Available data
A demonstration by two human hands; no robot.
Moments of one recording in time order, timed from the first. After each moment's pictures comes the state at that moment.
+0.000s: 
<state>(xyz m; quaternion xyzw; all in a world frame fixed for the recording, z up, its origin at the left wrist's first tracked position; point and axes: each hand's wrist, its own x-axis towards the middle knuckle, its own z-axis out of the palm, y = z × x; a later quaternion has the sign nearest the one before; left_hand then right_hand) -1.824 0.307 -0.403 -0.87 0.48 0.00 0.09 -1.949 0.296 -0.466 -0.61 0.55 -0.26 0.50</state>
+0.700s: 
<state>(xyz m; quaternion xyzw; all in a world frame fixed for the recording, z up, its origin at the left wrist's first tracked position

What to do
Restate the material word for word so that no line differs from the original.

Solved problem
A demonstration by two human hands; no robot.
Moments of one recording in time order, timed from the first. After each moment's pictures comes the state at that moment.
+0.000s: 
<state>(xyz m; quaternion xyzw; all in a world frame fixed for the recording, z up, its origin at the left wrist's first tracked position; point and axes: each hand's wrist, its own x-axis towards the middle knuckle, its own z-axis out of the palm, y = z × x; a later quaternion has the sign nearest the one before; left_hand then right_hand) -1.824 0.307 -0.403 -0.87 0.48 0.00 0.09 -1.949 0.296 -0.466 -0.61 0.55 -0.26 0.50</state>
+0.700s: 
<state>(xyz m; quaternion xyzw; all in a world frame fixed for the recording, z up, its origin at the left wrist's first tracked position

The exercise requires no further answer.